Many see Syriza as Pasok reborn, a new Volkspartei, which promised too much during the campaign only to be abruptly confronted with the reality after the election. The U-turn is already obvious in the words of Greece’s next prime minister, Alexis Tsipras: Once he ironically called the German chancellor “Madame Merkel“ and accused her of leading the Greek people into hell, whereas in recent comments he has attributed Ms. Merkel’s obsession with austerity to her Protestant ethic and her rigidness in observing the rules.
A German journalist I spoke with yesterday predicted the German chancellor wouldn’t have much of a hard time with Syriza’s leader: “She managed to exterminate all enemies in her own party, beginning with Helmut Kohl and ending with Karl-Theodor zu Gutenberg. She will eat Mr. Tsipras for breakfast“, he predicted.
The Greeks expect Tsipras to scale back demands
Merkel herself said that Tsipras would scale back the demands that have put him on a collision course with creditors. That’s what the majority of Greek people expect from him, and that’s why many of the voters supported him: in the expectation that he wouldn’t do what he pledged to. This Dr. Jekyll/Mr. Hyde attitude of the Greek electorate reflects the persistently high percentage of people who favor remaining in the Eurozone. It also explains the carte blanche now given to Syriza’s expensive economic program, which puts Greece at risk of a clash with the troika and paves the way for a “Grexit”.
The two-month extension of the current program (which the previous government achieved in order to finalize negotiations with the troika) expires at the end of February. Liquidity is running out, given the extensive deposit withdrawals over the last weeks due to political uncertainty (2,5 billion euros in a month). Many taxpayers refused to pay their debts to the tax authority at the prospect of a Syriza win, as the radical left pledged to scrap an unpopular property tax (ENFIA). Investors are unwilling to put their money into a fragile economy that could end up not being part of the Eurozone in a few months’ time. Unemployment remains very high (25.8% in October 2014), although there were some encouraging signs in the data last published.
The success story that the previous government tried to tell of a budget surplus is beginning to show cracks. Its timing is very unfortunate: Greece could be a breath away from recovery and find itself facing a Grexit.
The big question is how good a diplomat Mr. Tsipras is. How he can find common ground with the EU, the ECB, and the IMF without angering his electorate and the left wing of Syriza, which consists of Maoists, Trotskyists, and Eurosceptics.
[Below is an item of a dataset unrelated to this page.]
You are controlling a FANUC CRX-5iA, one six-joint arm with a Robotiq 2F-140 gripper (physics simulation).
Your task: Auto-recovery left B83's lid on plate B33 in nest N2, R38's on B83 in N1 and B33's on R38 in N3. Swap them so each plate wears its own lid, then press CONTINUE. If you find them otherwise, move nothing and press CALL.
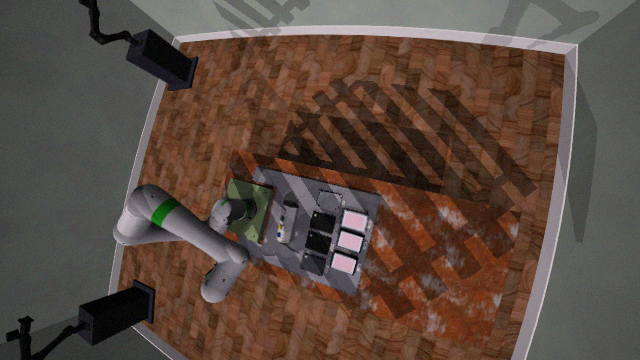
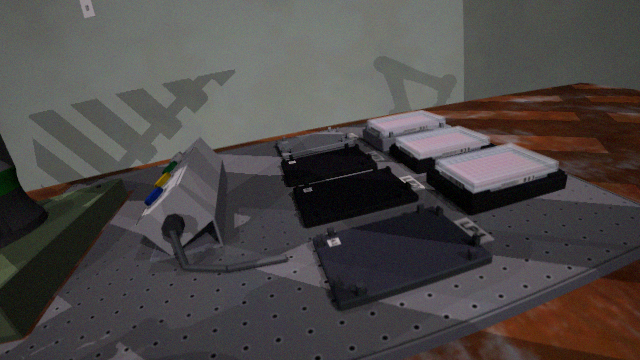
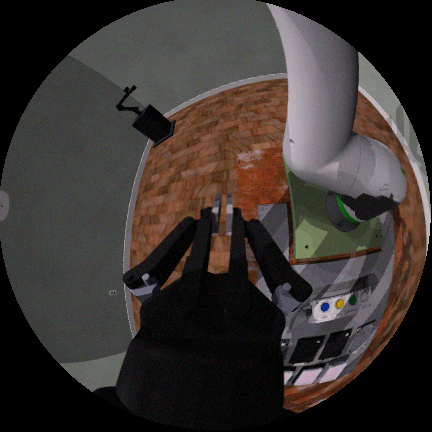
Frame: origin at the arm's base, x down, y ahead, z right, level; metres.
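Where they show: gripper, between the fingertips: (image 3: 223,201); arm's base, origin of its link: (image 1: 247,209) (image 3: 343,207).
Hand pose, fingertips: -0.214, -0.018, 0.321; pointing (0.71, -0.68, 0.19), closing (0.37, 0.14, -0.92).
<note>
Each offset is from my fingertips to the top centre of the thing, as dx, dy, dz. "spot": to the spot under its first point. Level surfaces: height alone.
Three pink plates stand in a row, each under a clear lid: the far plate {+0.202, +0.727, -0.355} (image 1: 354,220) (image 2: 407,125) on a grey nest, the middle plate {+0.211, +0.716, -0.235} (image 1: 350,241) (image 2: 442,142) and the near plate {+0.207, +0.694, -0.105} (image 1: 344,263) (image 2: 497,166) on black nests. Their edge lettering is too blurred to read surely. The button box {+0.159, +0.320, -0.279} (image 1: 286,223) (image 2: 200,185) has a blue button {+0.168, +0.290, -0.207} (image 2: 153,196) (image 3: 325,307), a yellow button {+0.168, +0.295, -0.257} (image 2: 162,180) (image 3: 340,304) and a green button {+0.168, +0.301, -0.307} (image 2: 170,167) (image 3: 352,300). My gripper (image 3: 223,201) is shut with a thin gap and nothing visible in it, away from plates and box.
Beside the plates lie a transparent-looking holder {+0.223, +0.562, -0.450} (image 1: 330,200) (image 2: 315,145), two black holders {spot: +0.233, +0.544, -0.324} (image 1: 323,221) {spot: +0.233, +0.528, -0.194} (image 1: 318,242) and a dark grey holder {+0.223, +0.508, -0.054} (image 1: 313,263) (image 2: 400,255) with corner posts. The arm's green base block (image 1: 259,225) (image 3: 320,245) adjoins the perforated grey board {dx +0.242} (image 2: 250,310). A cable {spot: +0.237, +0.352, -0.112} (image 2: 227,268) leaves the box.
</note>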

Yannis Varoufakis, an economics professor tipped to be the next finance minister, famously told a journalist that if ECB head Mario Draghi doesn’t give in to Syriza’s demands, Mr. Tsipras should hang up the phone on him.
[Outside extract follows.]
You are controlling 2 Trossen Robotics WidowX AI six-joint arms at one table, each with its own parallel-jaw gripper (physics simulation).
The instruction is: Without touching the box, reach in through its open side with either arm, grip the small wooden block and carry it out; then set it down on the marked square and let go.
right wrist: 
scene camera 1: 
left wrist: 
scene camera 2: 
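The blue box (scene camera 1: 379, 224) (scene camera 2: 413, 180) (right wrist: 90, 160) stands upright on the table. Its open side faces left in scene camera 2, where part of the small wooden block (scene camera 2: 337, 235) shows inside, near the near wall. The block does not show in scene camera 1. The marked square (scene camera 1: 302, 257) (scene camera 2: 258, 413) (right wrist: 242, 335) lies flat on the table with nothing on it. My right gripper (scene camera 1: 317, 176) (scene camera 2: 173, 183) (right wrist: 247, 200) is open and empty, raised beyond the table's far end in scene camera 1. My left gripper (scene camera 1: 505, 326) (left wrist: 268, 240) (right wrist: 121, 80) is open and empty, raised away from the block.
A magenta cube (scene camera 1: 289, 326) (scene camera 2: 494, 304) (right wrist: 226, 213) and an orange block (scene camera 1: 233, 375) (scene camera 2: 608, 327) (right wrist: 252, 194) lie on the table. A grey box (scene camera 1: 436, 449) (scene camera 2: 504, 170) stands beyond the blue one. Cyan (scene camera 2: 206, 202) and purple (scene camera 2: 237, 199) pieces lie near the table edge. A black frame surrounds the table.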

But now that Syriza has seized power, a standoff with Mr. Draghi looks highly unlikely. On the contrary: His offer of a Greek participation in the QE, providing the country sticks to its bailout program, could provide the essential incentive for a future compromise by the next Greek government. Mr. Tsipras could make some symbolic gestures (by reopening ERT, the public broadcasting corporation, rehiring the 600 cleaning ladies of the Economy Minister, or increasing the tax for higher incomes) and backpedal on other issues (namely the minimum wage and the re-regulation of the labor market), which could prove a casus belli for the creditors.
Spain, France, and Italy could follow
During the election campaign, there was a cacophony of contradicting opinions coming from Syriza candidates. Nobody knows for sure who spoke the truth: the aforementioned Mr. Varoufakis, who favors a chicken game with Draghi; the left-wing hardliner, Mr. Panagiotis Lafazanis, who doesn’t consider the drachma taboo; Ms. Nadia Valavani, who could become the next minister of foreign affairs and has said that once in power, her party would ask for a program extension; or Mr. George Stathakis, a possible development minister, who finds a debt re-profiling more realistic than a haircut.
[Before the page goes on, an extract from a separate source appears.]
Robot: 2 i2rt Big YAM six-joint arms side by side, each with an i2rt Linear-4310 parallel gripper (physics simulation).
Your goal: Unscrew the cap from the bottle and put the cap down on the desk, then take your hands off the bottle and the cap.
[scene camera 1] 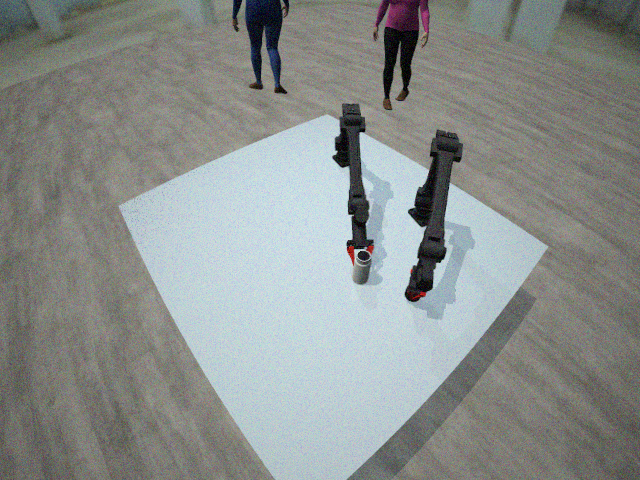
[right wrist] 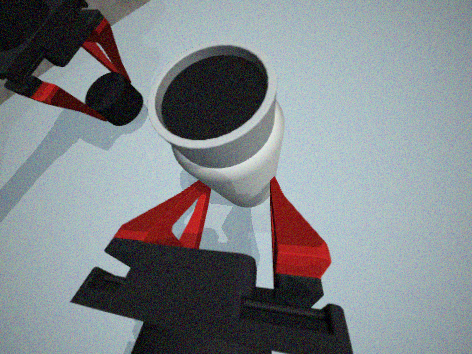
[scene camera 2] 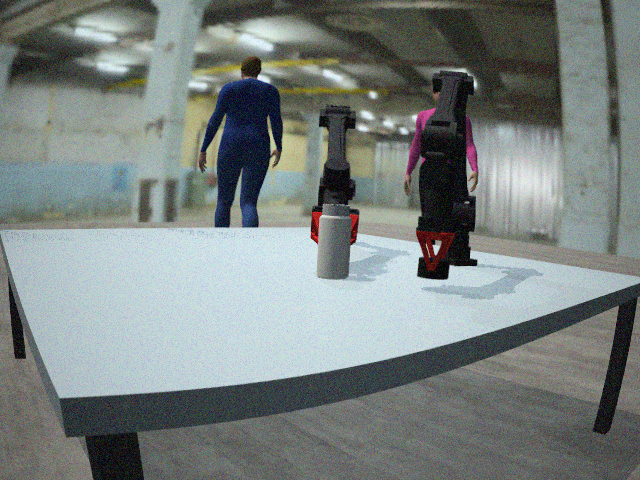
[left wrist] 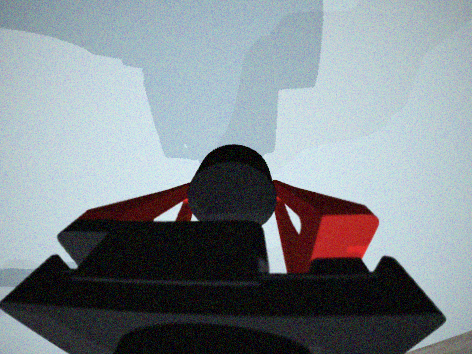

The strong mandate he got from the polls (falling short of an absolute majority at the time of writing), has put a burden on Mr. Tsipras to fulfill the great expectations he has produced. He gave hope to people that were reeling from the worst economic crisis in the post-war period, in a country that has lost a quarter of its 2008 GDP and entered its sixth year of depression. He has to live up to the pan-European hype he has created, becoming an icon for the radical left in the EU.
If he succeeds, the Spanish Podemos, the French Front National and Italy’s Bepe Grillo could all follow suit and question Berlin’s fiscal orthodoxy. The much feared domino effect, originating from Greece, could materialize in another way.